JosieVor commented 1 year ago

Hey,

I am using orange data mining for my master thesis. However, when I try topic modelling, it crashes. I already read this thread but it was a bit too technical for me to understand since I really do not have any experience with Orange or Python. Can someone help me out?

My environment: Windows 11 Home 64Bit

nadiaelen commented 1 year ago

I really love Orange and appreciate you, your work and everything, but, truly, when it comes to topic modelling, which is the hottest topic right now, one weeks works, one week crashes and stays like that for a month...

PrimozGodec commented 1 year ago

@JosieVor and @nadiaelen, sorry for the late response. I tried to reproduce the error on MacOS and Windows, and it works for me. Can you please give me more information so I can dig deeper into the problem?

Thank you in advance.

JosieVor commented 1 year ago

I am using a Twitter Dataset, which I scrapped directly on Orange. My dataset is quite big (about 30.000 Tweets) but I also have tried topic modeling on smaller datasets (about 100 Tweets, and it still did not work).

I am using LDA, which crashes every time. LSI sometimes works, but more often than not it does not work, either.

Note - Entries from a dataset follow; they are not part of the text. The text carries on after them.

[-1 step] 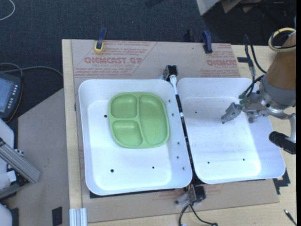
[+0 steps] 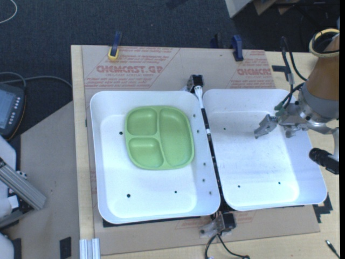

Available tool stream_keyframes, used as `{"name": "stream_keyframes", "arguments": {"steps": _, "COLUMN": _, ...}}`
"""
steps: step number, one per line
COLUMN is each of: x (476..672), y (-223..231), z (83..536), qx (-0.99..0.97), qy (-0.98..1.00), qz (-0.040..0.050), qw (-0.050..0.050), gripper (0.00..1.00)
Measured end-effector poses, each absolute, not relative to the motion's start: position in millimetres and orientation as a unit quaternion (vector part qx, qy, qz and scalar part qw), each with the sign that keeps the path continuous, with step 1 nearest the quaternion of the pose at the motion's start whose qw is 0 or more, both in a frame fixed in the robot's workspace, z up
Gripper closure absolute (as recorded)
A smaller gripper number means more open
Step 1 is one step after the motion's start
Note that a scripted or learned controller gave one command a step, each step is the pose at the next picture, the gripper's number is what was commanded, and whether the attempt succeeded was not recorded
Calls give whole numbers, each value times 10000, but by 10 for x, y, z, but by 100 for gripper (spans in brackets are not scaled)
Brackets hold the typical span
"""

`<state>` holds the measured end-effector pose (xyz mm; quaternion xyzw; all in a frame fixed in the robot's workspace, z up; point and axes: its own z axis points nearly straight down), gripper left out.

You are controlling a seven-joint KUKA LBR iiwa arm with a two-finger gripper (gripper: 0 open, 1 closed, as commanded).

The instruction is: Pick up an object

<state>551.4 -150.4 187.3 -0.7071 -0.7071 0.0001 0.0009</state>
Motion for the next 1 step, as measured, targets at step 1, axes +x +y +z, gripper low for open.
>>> {"name": "stream_keyframes", "arguments": {"steps": 1, "x": 5507, "y": -1420, "z": 1262, "qx": -7068, "qy": -7074, "qz": 16, "qw": 36, "gripper": 0}}
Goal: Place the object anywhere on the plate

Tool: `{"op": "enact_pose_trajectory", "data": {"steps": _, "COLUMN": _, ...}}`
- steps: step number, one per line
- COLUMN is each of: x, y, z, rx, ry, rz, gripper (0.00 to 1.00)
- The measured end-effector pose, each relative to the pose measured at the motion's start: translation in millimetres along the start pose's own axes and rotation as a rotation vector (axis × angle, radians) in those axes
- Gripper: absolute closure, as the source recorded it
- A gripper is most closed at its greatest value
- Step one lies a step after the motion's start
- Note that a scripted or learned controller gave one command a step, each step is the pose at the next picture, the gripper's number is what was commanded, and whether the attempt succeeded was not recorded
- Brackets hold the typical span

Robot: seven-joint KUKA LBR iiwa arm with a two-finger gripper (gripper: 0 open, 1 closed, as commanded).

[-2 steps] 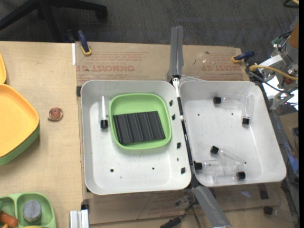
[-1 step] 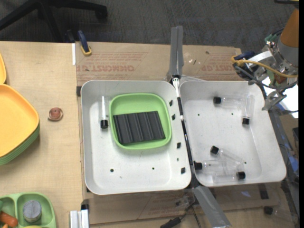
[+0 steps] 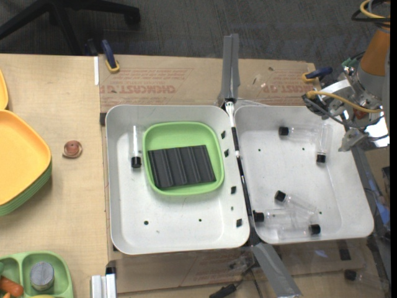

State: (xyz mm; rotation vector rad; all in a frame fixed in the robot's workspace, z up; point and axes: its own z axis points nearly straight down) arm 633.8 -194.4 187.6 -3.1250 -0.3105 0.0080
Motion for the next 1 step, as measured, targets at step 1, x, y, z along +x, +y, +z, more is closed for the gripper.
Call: {"op": "enact_pose_trajectory", "data": {"steps": 1, "x": 12.6, "y": 30.8, "z": -62.3, "rx": -0.001, "ry": 0.002, "rz": -0.008, "gripper": 0.00}}
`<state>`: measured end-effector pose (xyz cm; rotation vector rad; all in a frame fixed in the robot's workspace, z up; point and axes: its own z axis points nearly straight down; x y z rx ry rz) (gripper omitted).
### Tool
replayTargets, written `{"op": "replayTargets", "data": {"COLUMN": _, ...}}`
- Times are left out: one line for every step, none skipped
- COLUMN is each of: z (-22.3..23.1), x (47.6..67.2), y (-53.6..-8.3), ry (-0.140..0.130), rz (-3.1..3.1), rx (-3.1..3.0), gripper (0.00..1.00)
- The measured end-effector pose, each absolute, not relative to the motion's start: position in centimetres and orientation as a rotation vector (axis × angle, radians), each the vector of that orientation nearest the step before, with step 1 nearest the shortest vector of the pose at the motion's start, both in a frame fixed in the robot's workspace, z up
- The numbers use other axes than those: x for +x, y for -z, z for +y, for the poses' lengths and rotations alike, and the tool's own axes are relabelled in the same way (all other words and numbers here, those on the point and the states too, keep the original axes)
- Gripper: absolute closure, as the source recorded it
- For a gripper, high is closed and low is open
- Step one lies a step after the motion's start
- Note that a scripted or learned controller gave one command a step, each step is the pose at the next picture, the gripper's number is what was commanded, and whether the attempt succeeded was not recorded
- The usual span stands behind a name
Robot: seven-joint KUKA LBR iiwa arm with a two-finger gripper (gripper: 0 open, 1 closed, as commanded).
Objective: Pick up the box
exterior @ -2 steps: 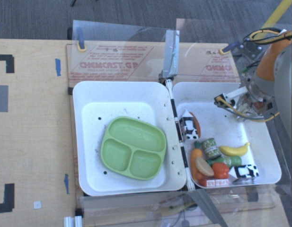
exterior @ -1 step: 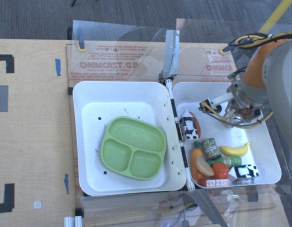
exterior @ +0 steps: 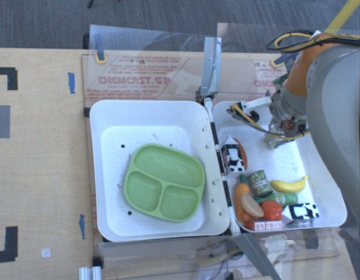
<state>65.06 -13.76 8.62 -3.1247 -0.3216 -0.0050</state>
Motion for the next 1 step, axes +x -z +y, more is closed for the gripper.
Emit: {"op": "replayTargets", "data": {"z": -13.78, "x": 64.97, "y": -8.51, "ry": 0.0, "rz": -0.321, "rx": -3.125, "gripper": 0.0}}
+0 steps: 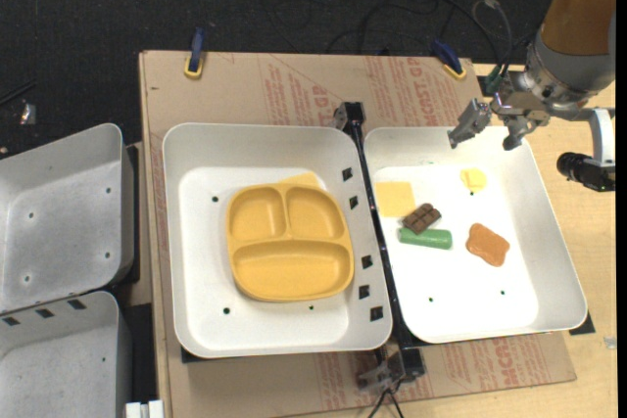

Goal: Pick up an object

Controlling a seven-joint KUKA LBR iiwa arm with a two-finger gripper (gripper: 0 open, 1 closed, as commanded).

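Fingers (488, 130) spread apart, holding nothing, above right bin (549, 308), yellow block (474, 178) nearest

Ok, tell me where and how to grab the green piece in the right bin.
Take the green piece across its short width, near its right end, coming straight down from above. It lies flat like a short bar, and the brown block touches its upper left end, so the right half looks freer. The claw appears open, above the bin's far edge.
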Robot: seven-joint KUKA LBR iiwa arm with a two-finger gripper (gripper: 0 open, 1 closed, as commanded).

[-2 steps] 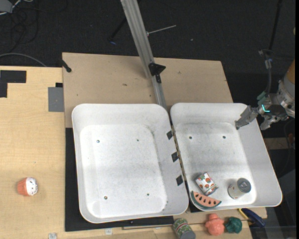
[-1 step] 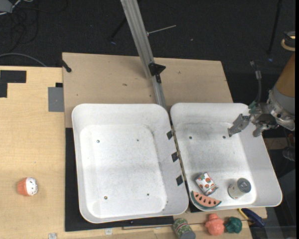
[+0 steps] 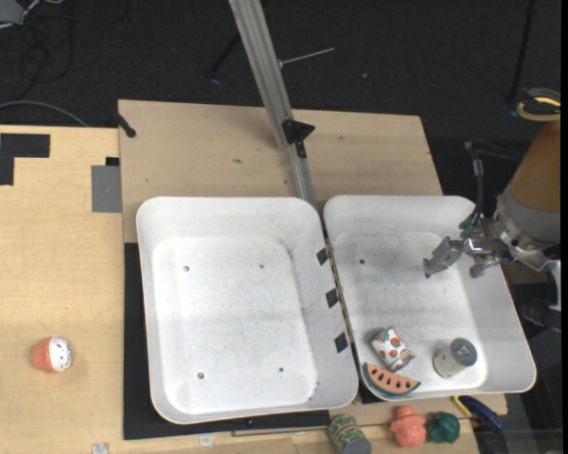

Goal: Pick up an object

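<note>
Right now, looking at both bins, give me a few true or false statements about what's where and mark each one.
1. The watermelon slice lies in the right bin, at its near edge. True.
2. The small carton with the red print lies in the left bin. False: it lies in the right bin, just behind the watermelon slice.
3. The hand is over the right bin. True.
4. The hand holds the grey can. False: the can lies on the bin floor, nearer the camera than the hand.
5. An orange and white ball sits on the wooden surface left of the bins. True.
</note>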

Text Add-On Version: 1.12.0

Orange Version: 3.34.0

Gensim Version: the pip freeze command does not work for me, but when I use pip list, it says my version is 4.1.2

calliope212 commented 1 year ago

Hi, I'm using windows 10 and also have the same issues. I already tried the pip freeze using orange command but it still crashed. I also tried to reinstall but still have the same result. Is there any other solution?

Orange version: 3.34.0 Text Add-On version: 1.12.1 Gensim: 4.1.2

PrimozGodec commented 1 year ago

Thank you @JosieVor and @calliope212, for the additional information. We noticed that the newest release didn't support using genim>=4.3.0 (on the master branch we already switched to >=4.3.0).

We fixed the release. Can you please update the Text addon to version 1.12.2 and try again? Please let us know if it helps.

calliope212 commented 1 year ago

Thank you @PrimozGodec for the suggestion. I tried it but unfortunately, it still won't work. When I check the pip list, it says my gensim version is 4.3.1. Is that affect the result?

sohbl commented 1 year ago

Hi, I also have similar issues when I run Topic Modelling, it hangs for more than 2 minutes and I have to kill it ultimately. I'm running on Windows 11. Orange version = 3.34.0 Text Add-on version = 1.13.1 Gensim version = 4.3.0

Another laptop has the same problem. It is running on Windows 10. Orange version = 3.34.0 Text Add-on version = 1.13.1 Gensim version = 4.3.1

Is there any solution for this problem?

IzaClaro commented 1 year ago

Hi! I am also having this problem, whenever I run Topic Modelling widget, the program crashes and ultimatly I have to force shutdown on my computer, as it seems everything fails after! I am running windows 11 as well.

Orange version 3.35 Gensim version = 4.3.0

Do you already have any solution for this problem? Thanks.